:: TASK OBJECTIVE ::
Leaving out every picture, quote the data below exactly as it appears.

====

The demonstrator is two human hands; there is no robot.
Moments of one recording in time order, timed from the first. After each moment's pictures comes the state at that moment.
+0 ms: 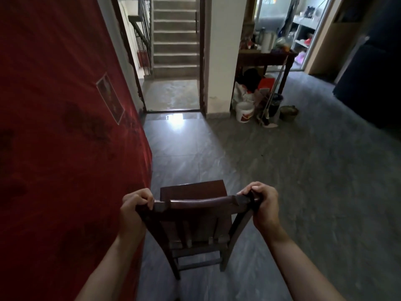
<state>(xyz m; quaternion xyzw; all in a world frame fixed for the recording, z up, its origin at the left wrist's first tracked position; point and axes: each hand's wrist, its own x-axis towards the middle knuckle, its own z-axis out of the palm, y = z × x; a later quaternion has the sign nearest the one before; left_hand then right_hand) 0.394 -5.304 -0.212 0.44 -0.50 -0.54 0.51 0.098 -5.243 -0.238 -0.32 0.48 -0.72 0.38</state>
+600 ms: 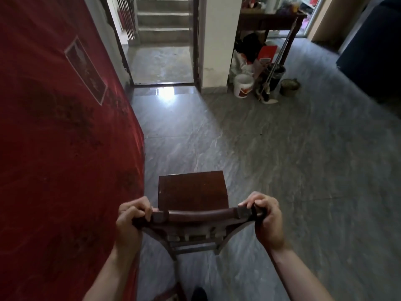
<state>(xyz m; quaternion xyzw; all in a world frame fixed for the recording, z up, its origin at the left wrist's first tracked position) 0.408 -5.360 -0.275 0.44 -0.48 -0.60 0.47 0.109 -5.272 -0.296 -0.31 0.50 -0.70 0.41</state>
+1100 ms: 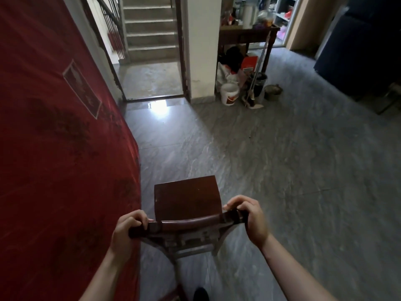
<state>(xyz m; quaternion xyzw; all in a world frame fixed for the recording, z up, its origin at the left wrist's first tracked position) 0.432 -5.305 -0.277 0.47 -0.54 -0.60 0.36 0.113 -5.209 -0.289 -0.34 0.55 -0.62 0.44</state>
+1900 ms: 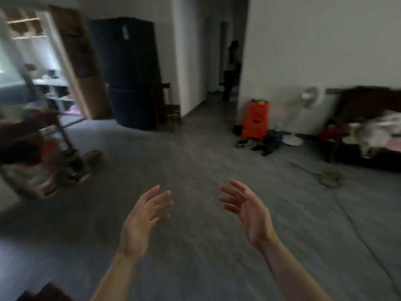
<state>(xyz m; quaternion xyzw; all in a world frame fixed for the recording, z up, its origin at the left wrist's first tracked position) 0.057 -4.955 -0.117 0.02 -0.59 -0.80 0.10 -0.005 -4.678 -0.119 -0.09 0.56 -0.82 0.04</state>
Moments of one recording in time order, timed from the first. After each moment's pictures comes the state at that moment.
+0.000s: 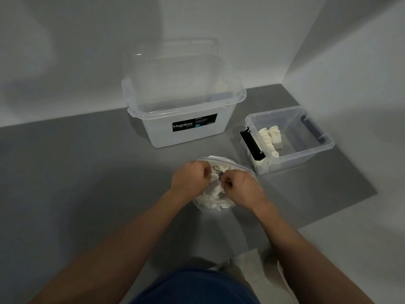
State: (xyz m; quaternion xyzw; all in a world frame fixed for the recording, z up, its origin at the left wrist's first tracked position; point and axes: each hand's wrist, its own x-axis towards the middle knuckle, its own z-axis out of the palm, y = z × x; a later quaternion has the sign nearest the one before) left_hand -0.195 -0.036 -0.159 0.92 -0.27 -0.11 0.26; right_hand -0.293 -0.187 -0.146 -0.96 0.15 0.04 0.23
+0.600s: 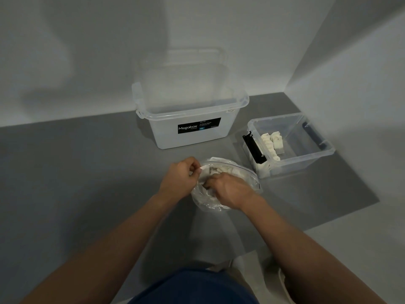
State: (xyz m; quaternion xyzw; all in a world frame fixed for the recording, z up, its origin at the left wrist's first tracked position) left_hand -0.197 0.002 -0.148 0.88 -0.23 -0.07 0.41; right_hand -0.274 -0.166 -0.146 -0.99 -0.08 0.11 0.09
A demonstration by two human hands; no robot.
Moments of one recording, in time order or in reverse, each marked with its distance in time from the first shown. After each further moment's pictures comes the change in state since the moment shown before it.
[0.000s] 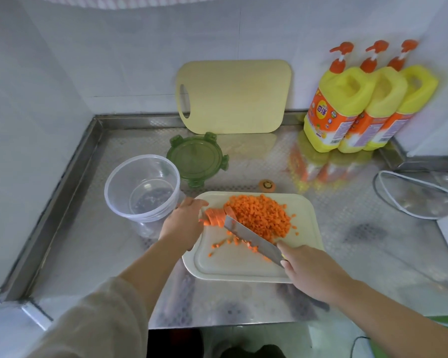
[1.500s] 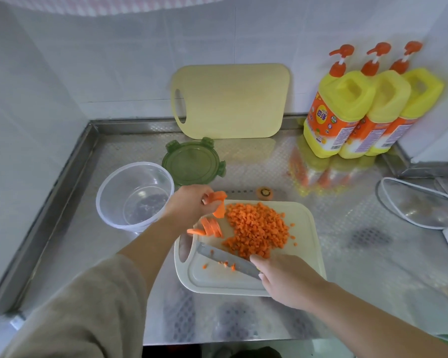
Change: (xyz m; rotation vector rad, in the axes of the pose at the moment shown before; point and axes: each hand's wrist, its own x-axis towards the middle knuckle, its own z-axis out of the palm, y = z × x) left_hand 0.042 0.027 -0.034 -0.098 0.037 0.122; right_hand 0.027 -0.009 0.004 -0.010 -0.048 -0.202
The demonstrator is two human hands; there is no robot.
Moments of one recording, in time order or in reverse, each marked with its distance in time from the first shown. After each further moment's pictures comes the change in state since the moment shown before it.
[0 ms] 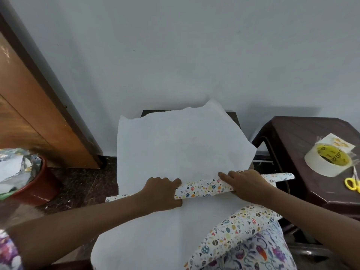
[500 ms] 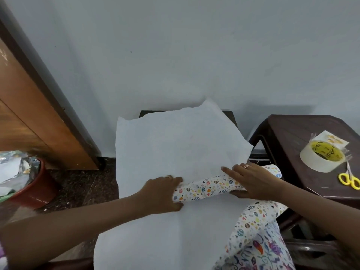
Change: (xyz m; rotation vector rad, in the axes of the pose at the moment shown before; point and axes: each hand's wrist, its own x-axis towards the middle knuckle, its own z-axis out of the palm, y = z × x) left_hand -0.012 0.001 -0.005 -0.130 0.012 0.081; right_hand -0.021 0.024 0.012 0.039 0.275 -0.103
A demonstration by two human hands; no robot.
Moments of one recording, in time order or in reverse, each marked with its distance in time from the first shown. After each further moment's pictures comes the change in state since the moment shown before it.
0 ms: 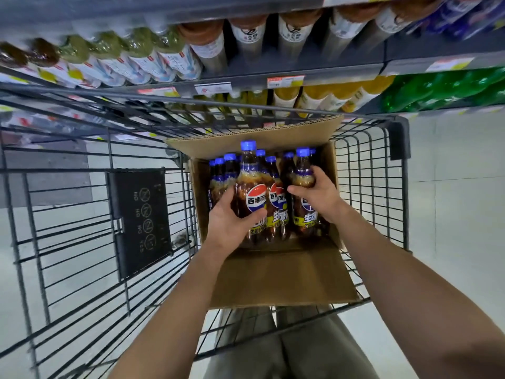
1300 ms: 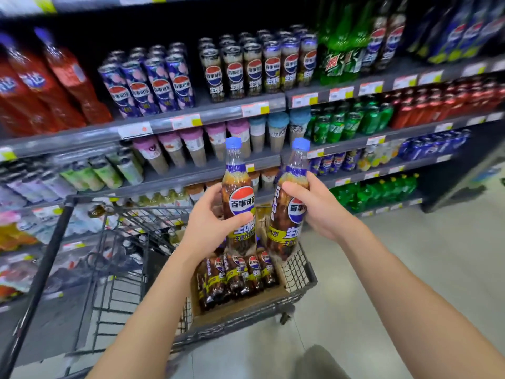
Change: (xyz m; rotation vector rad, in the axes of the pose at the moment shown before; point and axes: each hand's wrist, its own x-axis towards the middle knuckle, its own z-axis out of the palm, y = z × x) left_hand -0.357 0.186 -0.069 -0.126 0.096 0.830; right_hand -0.468 -0.109 -0.142 0.493 0.001 -0.705
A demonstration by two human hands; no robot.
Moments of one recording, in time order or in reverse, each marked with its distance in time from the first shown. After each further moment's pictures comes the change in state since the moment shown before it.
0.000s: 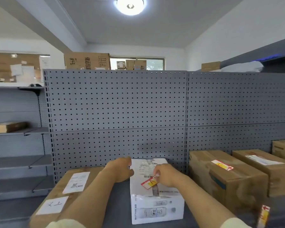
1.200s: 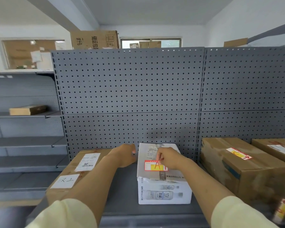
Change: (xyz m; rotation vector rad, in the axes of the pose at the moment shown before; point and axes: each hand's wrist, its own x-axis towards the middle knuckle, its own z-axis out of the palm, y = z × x) left_hand 0.003 -0.009 0.013 -0.032 -0.060 -0.081; right_hand 0.028 0.006 0.008 -0.002 -0.002 -0.148
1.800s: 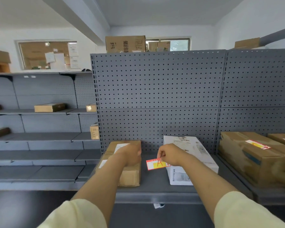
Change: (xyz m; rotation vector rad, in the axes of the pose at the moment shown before) left_hand -0.106 -0.088 -0.023 0.069 0.026 0.011; right_hand -0.045 -0.137 0.038 -0.010 -0.026 -0.087
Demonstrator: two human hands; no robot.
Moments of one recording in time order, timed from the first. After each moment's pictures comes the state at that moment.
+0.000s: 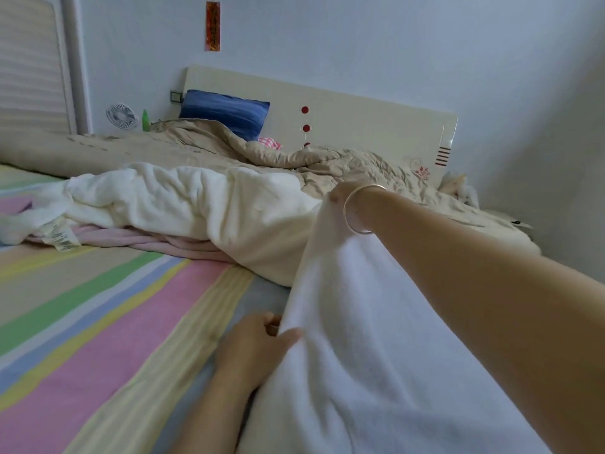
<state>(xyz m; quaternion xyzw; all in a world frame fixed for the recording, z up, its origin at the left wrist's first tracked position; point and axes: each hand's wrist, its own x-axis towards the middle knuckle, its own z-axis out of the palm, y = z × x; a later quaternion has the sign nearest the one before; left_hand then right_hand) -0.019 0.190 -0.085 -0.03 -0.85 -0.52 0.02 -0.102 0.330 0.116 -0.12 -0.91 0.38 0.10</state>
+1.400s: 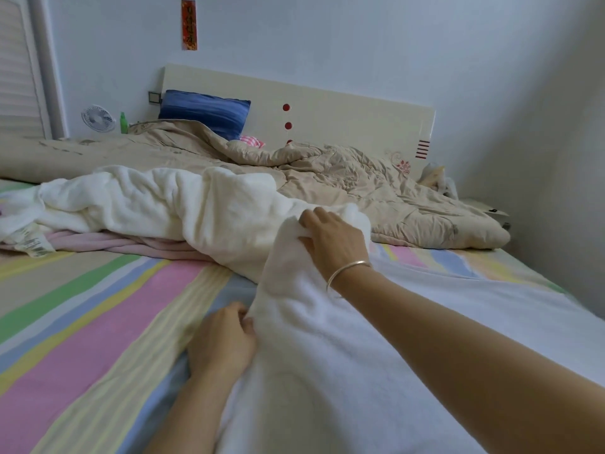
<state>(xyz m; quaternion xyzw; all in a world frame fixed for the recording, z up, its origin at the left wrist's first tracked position) -0.016 0.196 -0.087 0.04 -0.93 -0.34 0.12 -0.064 0.363 0.024 0.16 -0.91 0.00 0.37</state>
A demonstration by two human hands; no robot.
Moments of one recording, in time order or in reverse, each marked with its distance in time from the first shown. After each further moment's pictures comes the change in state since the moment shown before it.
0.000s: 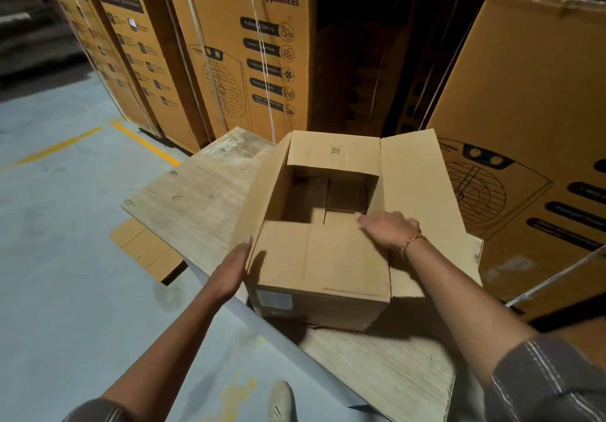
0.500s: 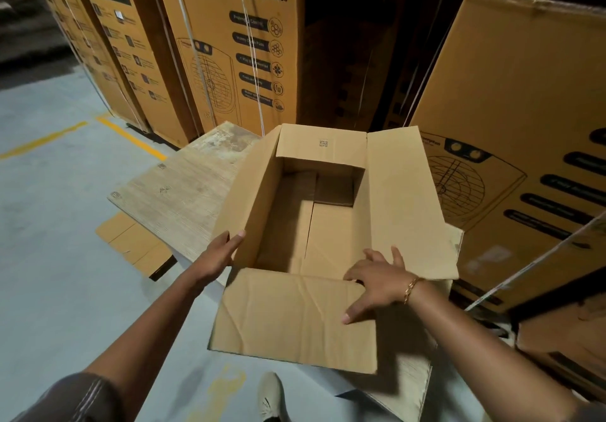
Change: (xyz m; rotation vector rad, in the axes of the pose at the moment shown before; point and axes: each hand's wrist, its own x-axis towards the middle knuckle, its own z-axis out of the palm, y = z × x) left_hand 0.009 -0.007 -0.004 -0.019 -0.065 -0.058; right_hand -0.092 0.037 0.041 -0.453 -0.370 -0.312
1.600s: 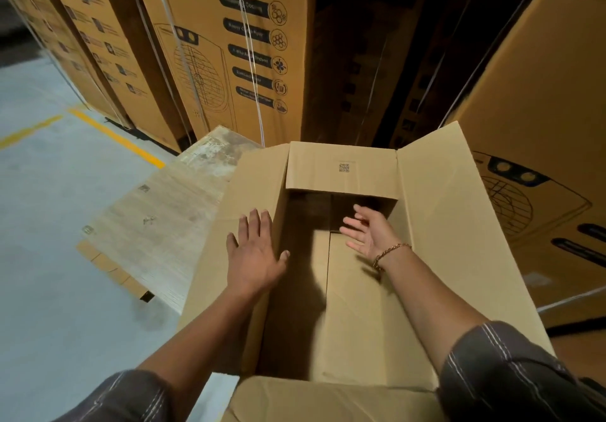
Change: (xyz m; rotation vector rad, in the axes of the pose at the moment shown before) left_hand 0.147 0.070 0.013 0.947 0.313 0.300; right_hand 0.225 0.017 -0.123 1.993 0.302 0.273
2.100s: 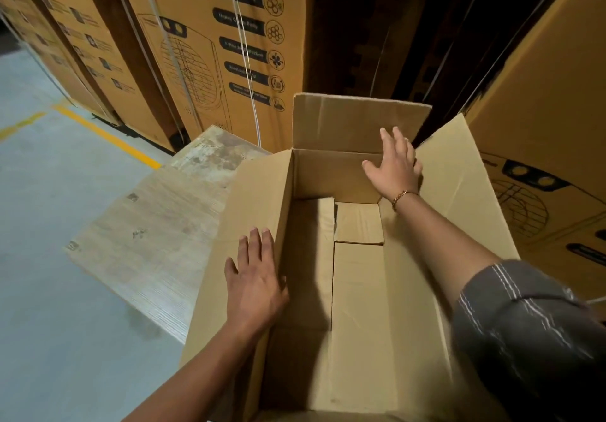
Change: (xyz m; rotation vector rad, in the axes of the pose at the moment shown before) left_hand 0.005 -0.001 0.004 -0.027 -0.020 0.009; right_hand 0.073 -0.114 0.016 -1.305 0.578 -0.778
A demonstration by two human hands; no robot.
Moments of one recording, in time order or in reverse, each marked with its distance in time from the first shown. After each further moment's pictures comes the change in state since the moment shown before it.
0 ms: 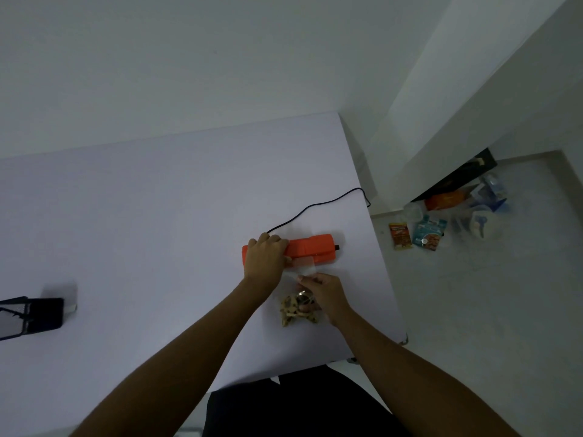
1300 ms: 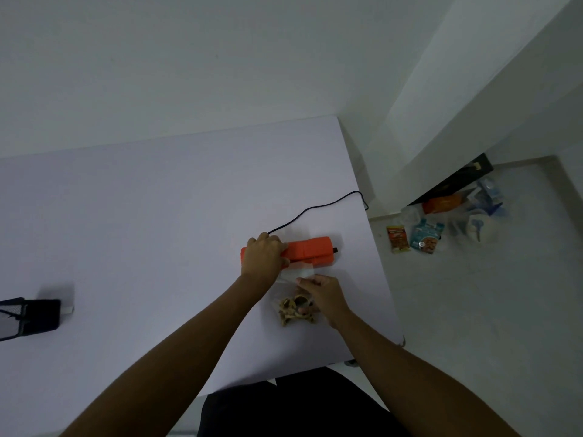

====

:: SOLUTION BELOW ::
The demonstrator is two human hands; there is no robot.
Moments of one recording in time order, timed from the first. After each moment's pictures comes the state at that moment.
+0 ms: 
<state>(xyz m; quaternion xyzw; all in a world frame fixed for the recording, z up, its origin at the left wrist's first tracked position; point and axes: each hand's wrist, its own x-axis towards the middle knuckle, its own z-axis out of the palm, y = z × x; a later quaternion has the sign nearest the one before; left_hand then right_hand) 0.394 -5.304 -0.212 0.44 -0.50 -0.54 0.51 0.098 -5.243 -0.238 -0.32 0.48 -0.72 0.38</state>
+600 ms: 
<state>(xyz m; quaternion xyzw; all in a world frame fixed for the recording, z up, its origin at the left wrist's first tracked position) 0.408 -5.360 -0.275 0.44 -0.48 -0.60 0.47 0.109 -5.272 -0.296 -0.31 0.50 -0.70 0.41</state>
+1100 ms: 
<state>(xyz m; quaternion xyzw; all in a world frame fixed for the recording, z up, its origin at the left wrist's first tracked position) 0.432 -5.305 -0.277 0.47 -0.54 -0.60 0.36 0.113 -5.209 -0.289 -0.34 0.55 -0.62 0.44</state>
+1900 ms: 
<state>(xyz m; quaternion xyzw; all in a world frame fixed for the recording, z up, its origin at the left wrist's first tracked position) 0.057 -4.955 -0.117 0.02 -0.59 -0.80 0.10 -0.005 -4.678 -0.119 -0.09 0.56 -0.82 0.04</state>
Moments of one recording in time order, timed from the first. After each moment's pictures comes the state at that moment.
+0.000s: 
State: (xyz m; quaternion xyzw; all in a world frame fixed for the recording, z up, its origin at the left wrist's first tracked position; point and axes: each hand's wrist, its own x-axis towards the middle knuckle, its own z-axis out of the palm, y = z × x; a later quaternion has the sign nearest the one before) left_hand -0.195 -0.036 -0.159 0.92 -0.27 -0.11 0.26; right_hand -0.293 -0.187 -0.146 -0.96 0.15 0.04 0.23
+0.600s: 
State: (xyz m; quaternion xyzw; all in a world frame fixed for the recording, z up, its origin at the left wrist's first tracked position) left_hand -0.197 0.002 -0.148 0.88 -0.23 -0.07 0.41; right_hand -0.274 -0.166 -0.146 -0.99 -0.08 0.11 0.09
A demonstration by two human hands; no robot.
Moments of one recording, in time order or in reverse, each marked with its distance in time from the first shown. After each further moment's pictures comes the change in state since the moment shown before it.
[0.000s] 
[1.500s] 
Change: (xyz m; rotation vector rad, in the axes of the pose at the moment shown before; point and axes: each hand's wrist, its own x-axis towards the middle knuckle, its own z-axis out of the palm, y = z × x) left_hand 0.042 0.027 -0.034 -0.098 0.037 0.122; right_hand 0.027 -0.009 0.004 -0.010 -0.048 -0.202
The demonstrator is two human hands; there is no robot.
Moments of one recording, in time order or in reverse, each marked with its distance in time from the first shown. After each further moment's pictures comes the change in state since the moment shown before it.
[0 ms] 
[500 ms] 
Change: (xyz m; rotation vector rad, in the axes of the pose at the moment shown before; point and axes: each hand's wrist, its own x-axis towards the middle knuckle, its own z-axis out of the palm, y = z × x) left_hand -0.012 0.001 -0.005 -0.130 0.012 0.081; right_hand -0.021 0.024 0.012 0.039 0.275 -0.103
A demonstration by two human hands; no robot.
Moments of one recording, in time order or in reverse, each marked with its distance in time from the first shown. After each further moment's pictures comes the change in state since the moment shown before it.
0 ms: 
1300 ms: 
Change: (xyz m; rotation vector rad, in the axes of the pose at the moment shown before; point and axes: each hand's wrist, its own x-axis towards the middle knuckle, its own z-axis out of the palm, y = z × x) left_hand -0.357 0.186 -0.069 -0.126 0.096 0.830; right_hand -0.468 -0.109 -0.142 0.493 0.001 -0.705
A demonstration by two human hands; no robot.
Moments of one recording, in time order or in reverse, each marked with its distance in time from the first shown. After each further moment's pictures comes the change in state since the moment shown before it.
0.000s: 
1.200s: 
Change: (xyz m; rotation vector rad, in the axes of the pose at the moment shown before; point and axes: each hand's wrist, its own x-axis towards the middle knuckle, its own z-axis out of the palm, y = z × x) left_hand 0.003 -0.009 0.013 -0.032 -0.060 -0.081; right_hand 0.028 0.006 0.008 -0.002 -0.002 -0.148
1.800s: 
Change: (xyz m; rotation vector rad, in the axes of the pose at the moment shown before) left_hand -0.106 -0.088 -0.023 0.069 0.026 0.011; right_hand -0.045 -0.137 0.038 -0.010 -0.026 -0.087
Demonstrator: two human hands; no robot.
Moments of one recording in time order, timed from the first. After each moment's pictures comes the state at that moment.
+0.000s: 
<state>(xyz m; quaternion xyzw; all in a world frame fixed for the recording, z up, its origin at the left wrist's first tracked position; point and axes: each hand's wrist, its own x-axis towards the middle knuckle, its own z-axis out of the palm, y = z × x; a later quaternion has the sign nearest the one before; left_hand then right_hand) -0.019 0.190 -0.085 -0.03 -0.85 -0.52 0.02 -0.102 0.330 0.116 -0.12 -0.91 0.38 0.10</state>
+1.400s: 
<state>(xyz m; quaternion xyzw; all in a world frame fixed for the recording, z up, its origin at the left wrist's first tracked position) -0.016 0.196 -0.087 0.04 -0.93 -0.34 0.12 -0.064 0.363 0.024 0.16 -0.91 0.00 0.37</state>
A demonstration by two human hands; no robot.
Moments of one recording, in time order or in reverse, each marked with its distance in time from the first shown. After each further moment's pictures comes the change in state since the moment shown before it.
0.000s: 
0.500s: 
Change: (xyz m; rotation vector rad, in the axes of the pose at the moment shown before; point and axes: each hand's wrist, its own x-axis towards the middle knuckle, its own z-axis out of the palm, y = z × x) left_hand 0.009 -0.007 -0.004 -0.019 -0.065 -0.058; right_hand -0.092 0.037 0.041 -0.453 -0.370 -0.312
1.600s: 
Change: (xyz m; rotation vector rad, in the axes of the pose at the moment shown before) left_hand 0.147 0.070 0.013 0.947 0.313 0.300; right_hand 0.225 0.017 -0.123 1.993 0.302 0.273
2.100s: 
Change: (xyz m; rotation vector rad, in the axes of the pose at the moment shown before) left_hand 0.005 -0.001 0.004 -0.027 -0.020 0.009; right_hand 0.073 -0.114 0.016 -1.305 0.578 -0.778
A demonstration by two human hands; no robot.
Moments of one recording, in time order or in reverse, each marked with its distance in time from the first shown. After each further moment's pictures comes the change in state since the moment shown before it.
0 ms: 
1300 ms: 

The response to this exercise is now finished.